--- HOW TO COMPLETE THIS TASK ---
Exactly and only the lines from the one containing "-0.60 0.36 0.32" through the close of the entries below are to be set down.

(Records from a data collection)
+---+

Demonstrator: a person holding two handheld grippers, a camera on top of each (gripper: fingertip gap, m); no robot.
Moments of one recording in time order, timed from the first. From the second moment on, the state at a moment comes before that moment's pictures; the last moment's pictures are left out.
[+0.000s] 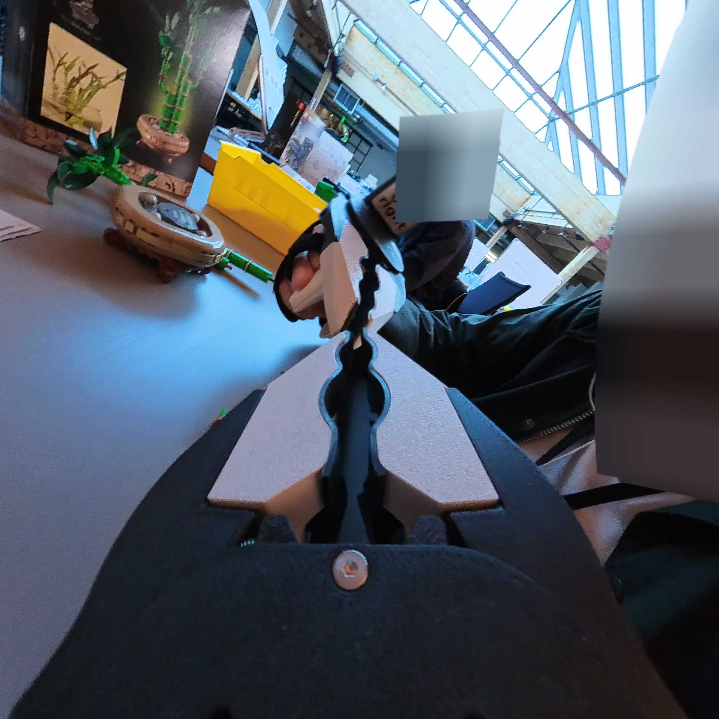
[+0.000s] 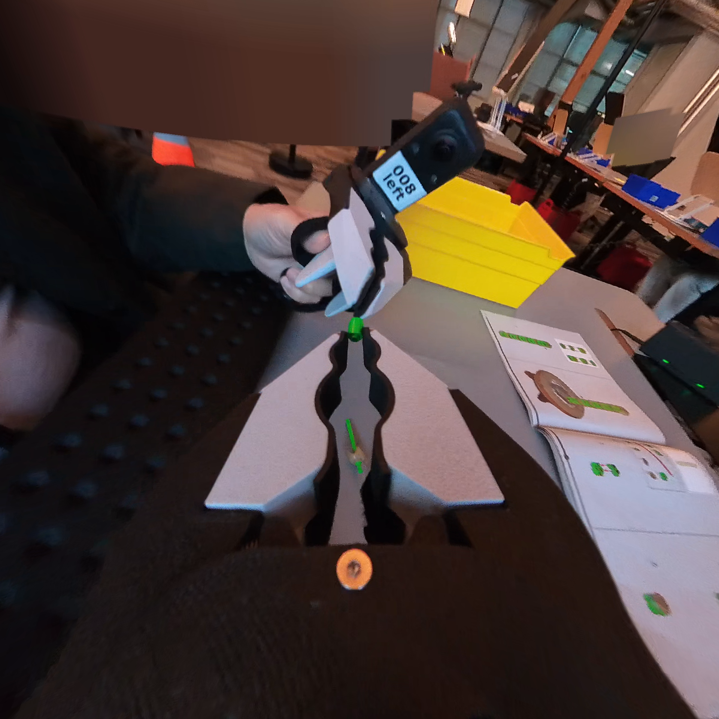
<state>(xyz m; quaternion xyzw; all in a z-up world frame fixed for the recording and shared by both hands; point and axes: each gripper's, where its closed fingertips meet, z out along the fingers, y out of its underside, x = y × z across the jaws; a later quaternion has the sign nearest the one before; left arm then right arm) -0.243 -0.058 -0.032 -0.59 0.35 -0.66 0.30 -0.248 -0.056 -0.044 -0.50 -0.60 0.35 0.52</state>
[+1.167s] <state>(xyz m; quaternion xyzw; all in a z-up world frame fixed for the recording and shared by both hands) -0.300 -0.065 0.026 -0.54 0.40 -0.65 0.35 -0.238 -0.031 -0.079 -0.54 -0.63 0.22 0.51</state>
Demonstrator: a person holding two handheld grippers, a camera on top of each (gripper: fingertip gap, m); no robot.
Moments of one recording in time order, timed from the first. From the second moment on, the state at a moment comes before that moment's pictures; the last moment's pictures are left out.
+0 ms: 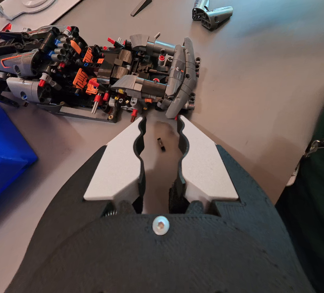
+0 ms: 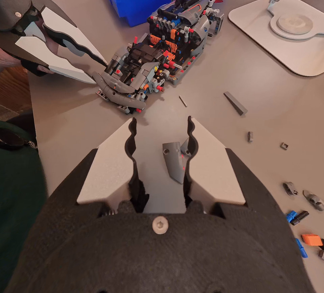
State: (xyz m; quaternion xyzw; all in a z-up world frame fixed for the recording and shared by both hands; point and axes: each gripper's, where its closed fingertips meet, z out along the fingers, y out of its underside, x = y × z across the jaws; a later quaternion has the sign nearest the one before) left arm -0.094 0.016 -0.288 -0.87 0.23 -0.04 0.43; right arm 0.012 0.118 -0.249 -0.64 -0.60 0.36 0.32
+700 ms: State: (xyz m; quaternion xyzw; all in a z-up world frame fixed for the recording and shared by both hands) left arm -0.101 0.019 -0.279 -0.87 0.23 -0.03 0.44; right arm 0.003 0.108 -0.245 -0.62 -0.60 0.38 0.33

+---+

--- RESULT FOR THIS EXERCISE ---
State: (xyz m; quaternion xyzw; all in a z-up world frame fixed for the recording and shared by both hands; point and axes: each gripper's, where its closed fingertips meet, z out along the fingers, y out of its underside, x = y × z across the jaws; a later quaternion has the sign nearest the one before) left arm -0.094 0.016 -0.288 -0.87 0.23 -0.04 0.43; right arm 0.012 0.118 -0.249 -0.64 -0.60 0.36 0.32
+700 ms: State: (xyz m; quaternion xyzw; all in a z-up world frame fixed for the recording and shared by both hands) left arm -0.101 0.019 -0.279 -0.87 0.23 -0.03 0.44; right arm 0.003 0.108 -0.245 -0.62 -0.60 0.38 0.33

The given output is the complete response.